Exercise aim — For this listing, the lines between the one holding "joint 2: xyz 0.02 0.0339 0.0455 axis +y" and the one holding "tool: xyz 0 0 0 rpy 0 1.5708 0", inclusive, must be set down exactly.

Given records —

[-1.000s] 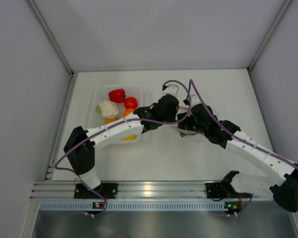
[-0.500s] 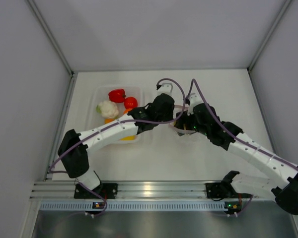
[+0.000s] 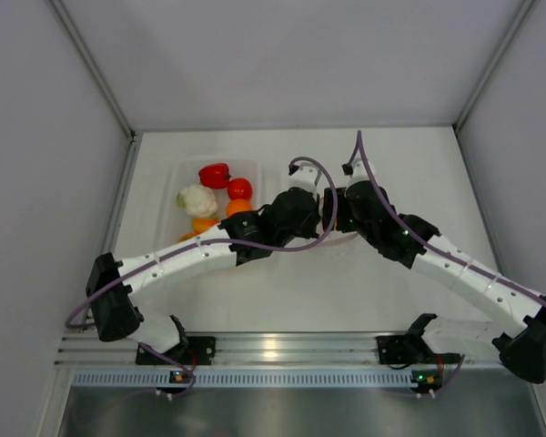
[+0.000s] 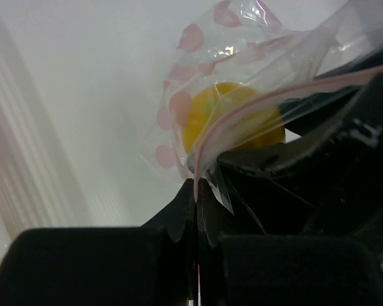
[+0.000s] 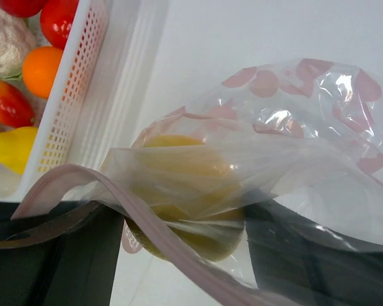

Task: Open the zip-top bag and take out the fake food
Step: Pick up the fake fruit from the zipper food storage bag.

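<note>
The zip-top bag [image 5: 287, 121], clear with pink spots, hangs between my two grippers; in the top view only its edge [image 3: 348, 239] shows below them. My left gripper [image 4: 196, 191] is shut on the corner of the pink zip strip [image 4: 242, 111]. A piece of fake food, a yellow fruit [image 5: 185, 185], sits in the bag. My right gripper [image 5: 182, 217] has a finger against each side of the fruit and is shut on it, with plastic film draped over the fingers. From above, the left gripper [image 3: 317, 217] and right gripper [image 3: 335, 215] nearly touch.
A white tray [image 3: 176, 178] left of the grippers holds a red pepper [image 3: 215, 174], tomato [image 3: 239, 188], cauliflower [image 3: 197, 199] and oranges. Its perforated wall [image 5: 70, 83] is close to the bag's left side. Grey walls enclose the table on three sides.
The left arm has stretched out low and leftward, and its gripper has dropped slightly toward me. The right gripper has moved left and farther away. The grippers are closer together, and both grips are unchanged.
</note>
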Controlling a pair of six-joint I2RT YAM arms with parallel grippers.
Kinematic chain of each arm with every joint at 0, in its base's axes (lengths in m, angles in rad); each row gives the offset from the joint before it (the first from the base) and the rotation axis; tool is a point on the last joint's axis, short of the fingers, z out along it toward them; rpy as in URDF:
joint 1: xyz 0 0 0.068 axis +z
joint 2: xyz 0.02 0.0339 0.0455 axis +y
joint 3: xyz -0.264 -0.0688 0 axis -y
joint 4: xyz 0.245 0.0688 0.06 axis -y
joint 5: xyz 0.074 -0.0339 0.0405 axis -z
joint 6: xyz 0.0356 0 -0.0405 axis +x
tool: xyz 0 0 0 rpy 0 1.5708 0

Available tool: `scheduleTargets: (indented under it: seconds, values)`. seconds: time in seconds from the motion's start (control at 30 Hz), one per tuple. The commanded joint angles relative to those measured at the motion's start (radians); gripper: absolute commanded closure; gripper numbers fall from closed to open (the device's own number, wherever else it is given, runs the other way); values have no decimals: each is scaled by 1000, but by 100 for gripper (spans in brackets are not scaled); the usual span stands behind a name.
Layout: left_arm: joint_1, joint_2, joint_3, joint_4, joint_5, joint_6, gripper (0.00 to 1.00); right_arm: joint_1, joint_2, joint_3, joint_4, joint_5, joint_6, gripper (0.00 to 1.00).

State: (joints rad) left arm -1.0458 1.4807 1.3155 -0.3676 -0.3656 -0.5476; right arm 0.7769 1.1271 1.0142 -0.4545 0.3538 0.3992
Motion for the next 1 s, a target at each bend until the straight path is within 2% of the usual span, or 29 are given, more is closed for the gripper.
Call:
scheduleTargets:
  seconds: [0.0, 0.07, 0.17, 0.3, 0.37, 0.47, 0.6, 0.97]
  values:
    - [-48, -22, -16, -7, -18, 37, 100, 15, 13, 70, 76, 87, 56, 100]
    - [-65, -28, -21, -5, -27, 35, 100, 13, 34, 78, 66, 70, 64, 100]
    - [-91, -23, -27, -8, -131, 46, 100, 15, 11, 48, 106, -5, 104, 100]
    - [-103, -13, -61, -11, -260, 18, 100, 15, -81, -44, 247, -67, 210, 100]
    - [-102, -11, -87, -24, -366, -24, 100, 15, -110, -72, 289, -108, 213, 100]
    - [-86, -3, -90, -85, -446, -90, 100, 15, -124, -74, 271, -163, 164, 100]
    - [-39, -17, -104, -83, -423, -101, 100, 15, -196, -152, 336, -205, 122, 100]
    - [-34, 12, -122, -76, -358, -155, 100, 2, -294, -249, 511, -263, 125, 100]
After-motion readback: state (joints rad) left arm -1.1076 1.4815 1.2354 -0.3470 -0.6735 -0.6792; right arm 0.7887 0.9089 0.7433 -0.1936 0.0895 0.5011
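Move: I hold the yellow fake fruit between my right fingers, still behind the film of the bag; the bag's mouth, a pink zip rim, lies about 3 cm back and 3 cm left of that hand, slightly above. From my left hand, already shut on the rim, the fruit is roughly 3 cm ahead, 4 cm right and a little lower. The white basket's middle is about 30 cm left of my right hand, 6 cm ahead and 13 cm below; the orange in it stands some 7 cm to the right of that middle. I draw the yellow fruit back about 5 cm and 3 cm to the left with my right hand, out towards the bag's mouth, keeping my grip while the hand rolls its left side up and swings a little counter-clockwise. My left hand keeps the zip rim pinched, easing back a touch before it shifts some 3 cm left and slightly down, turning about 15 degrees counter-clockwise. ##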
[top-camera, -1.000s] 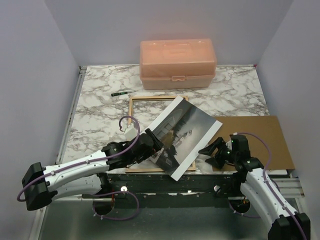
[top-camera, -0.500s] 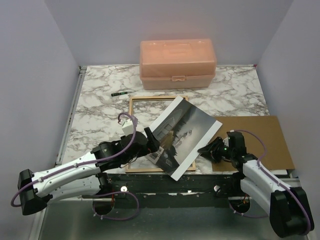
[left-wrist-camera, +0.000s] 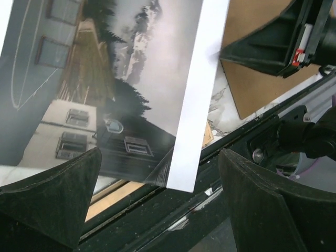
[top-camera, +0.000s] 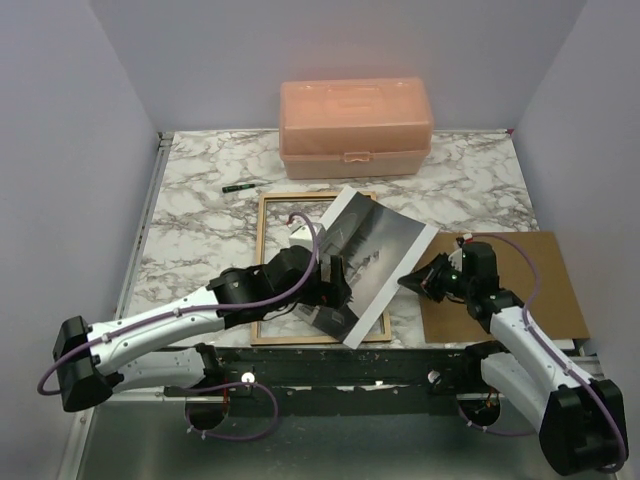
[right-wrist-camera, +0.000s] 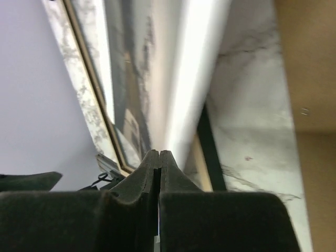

Response —
joint 2: xyz 0.02 0.0339 0.0455 axis +y
joint 3: xyz -0.264 -0.0688 0 axis -y
joint 4: xyz 0.245 0.0688 0.06 axis -y
joint 5: xyz 0.074 -0.0339 0.0405 axis -z
joint 6: xyz 0.0356 0 -0.0405 axis +x
tool: xyz 0 0 0 rpy 0 1.5708 0

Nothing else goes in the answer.